(Collected data entries)
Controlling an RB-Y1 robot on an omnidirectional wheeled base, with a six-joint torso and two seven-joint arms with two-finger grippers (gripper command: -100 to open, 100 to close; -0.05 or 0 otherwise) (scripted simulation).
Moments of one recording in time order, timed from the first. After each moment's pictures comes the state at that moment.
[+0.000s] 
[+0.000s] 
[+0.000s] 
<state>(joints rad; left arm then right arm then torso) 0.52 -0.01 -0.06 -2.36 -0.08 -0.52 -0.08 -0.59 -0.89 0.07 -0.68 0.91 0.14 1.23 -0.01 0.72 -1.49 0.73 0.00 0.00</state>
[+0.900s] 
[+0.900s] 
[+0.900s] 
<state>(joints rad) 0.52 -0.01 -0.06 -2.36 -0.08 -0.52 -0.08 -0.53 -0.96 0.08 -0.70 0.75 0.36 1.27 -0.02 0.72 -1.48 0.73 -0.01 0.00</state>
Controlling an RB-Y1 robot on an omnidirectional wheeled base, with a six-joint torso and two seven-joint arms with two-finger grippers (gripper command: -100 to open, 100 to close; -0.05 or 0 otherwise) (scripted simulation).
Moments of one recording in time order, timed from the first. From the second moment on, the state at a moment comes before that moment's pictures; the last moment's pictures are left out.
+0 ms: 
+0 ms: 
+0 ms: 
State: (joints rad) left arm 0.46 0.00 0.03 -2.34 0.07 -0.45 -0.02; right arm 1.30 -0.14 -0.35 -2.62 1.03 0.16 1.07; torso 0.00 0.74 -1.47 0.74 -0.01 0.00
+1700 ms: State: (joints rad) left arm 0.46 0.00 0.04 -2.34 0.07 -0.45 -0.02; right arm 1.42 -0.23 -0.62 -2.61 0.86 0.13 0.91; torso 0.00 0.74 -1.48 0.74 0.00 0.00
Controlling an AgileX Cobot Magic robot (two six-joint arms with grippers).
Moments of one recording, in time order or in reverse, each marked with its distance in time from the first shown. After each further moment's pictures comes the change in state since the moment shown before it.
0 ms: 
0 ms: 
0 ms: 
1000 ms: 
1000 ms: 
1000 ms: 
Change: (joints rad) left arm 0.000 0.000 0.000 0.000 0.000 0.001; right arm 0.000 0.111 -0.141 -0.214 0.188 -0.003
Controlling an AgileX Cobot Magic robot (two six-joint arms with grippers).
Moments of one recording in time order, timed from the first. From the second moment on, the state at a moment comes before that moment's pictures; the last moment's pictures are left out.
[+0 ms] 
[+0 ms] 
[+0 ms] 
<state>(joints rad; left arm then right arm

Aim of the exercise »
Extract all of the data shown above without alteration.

Written response »
Controlling an RB-Y1 robot on an omnidirectional wheeled base, with a six-joint torso and two seven-joint arms with two-finger grippers (gripper command: -100 to open, 100 to close; -0.05 or 0 otherwise) (scripted simulation).
Moments of one recording in time order, timed from the first. After each moment's pictures comes the state at that moment.
[+0.000s] 
[+0.000s] 
[+0.000s] 
<state>(joints rad; left arm then right arm then torso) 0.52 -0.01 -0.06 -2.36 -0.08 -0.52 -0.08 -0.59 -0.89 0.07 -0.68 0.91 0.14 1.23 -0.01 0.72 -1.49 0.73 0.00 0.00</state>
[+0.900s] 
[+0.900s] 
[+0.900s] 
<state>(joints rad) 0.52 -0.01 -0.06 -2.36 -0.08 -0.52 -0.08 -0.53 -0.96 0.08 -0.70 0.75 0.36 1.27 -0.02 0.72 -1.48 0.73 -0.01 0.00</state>
Controlling an RB-Y1 robot on an omnidirectional wheeled base, with a six-joint torso and two seven-joint arms with two-finger grippers (gripper command: -100 to open, 100 to close; -0.05 or 0 otherwise) (scripted simulation).
Moments of one recording in time order, timed from the first. From the second moment on, the state at a moment comes before that moment's pictures; the last moment's pictures are left out.
+0 ms: 
+0 ms: 
+0 ms: 
State: (joints rad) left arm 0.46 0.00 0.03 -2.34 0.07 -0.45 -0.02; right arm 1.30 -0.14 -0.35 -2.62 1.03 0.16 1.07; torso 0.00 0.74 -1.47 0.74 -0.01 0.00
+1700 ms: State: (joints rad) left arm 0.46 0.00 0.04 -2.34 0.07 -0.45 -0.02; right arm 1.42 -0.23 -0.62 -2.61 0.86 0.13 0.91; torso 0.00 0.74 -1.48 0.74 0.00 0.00
Controlling an AgileX Cobot Magic robot (two six-joint arms with grippers).
Moments of one recording, in time order or in reverse, each marked with its distance in time from the first shown. After each further moment's pictures comes the change in state since the moment shown before it.
0 ms: 
0 ms: 
0 ms: 
1000 ms: 
1000 ms: 
1000 ms: 
Change: (joints rad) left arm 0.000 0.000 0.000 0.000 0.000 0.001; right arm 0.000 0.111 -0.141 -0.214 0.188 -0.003
Controlling an AgileX Cobot Magic robot (two six-joint arms with grippers).
Moments of one recording in time order, timed from the first. From the second moment on, the state at a moment comes before that moment's pictures; the last moment's pictures are left out.
[+0 ms] 
[+0 ms] 
[+0 ms] 
<state>(joints rad; left arm then right arm

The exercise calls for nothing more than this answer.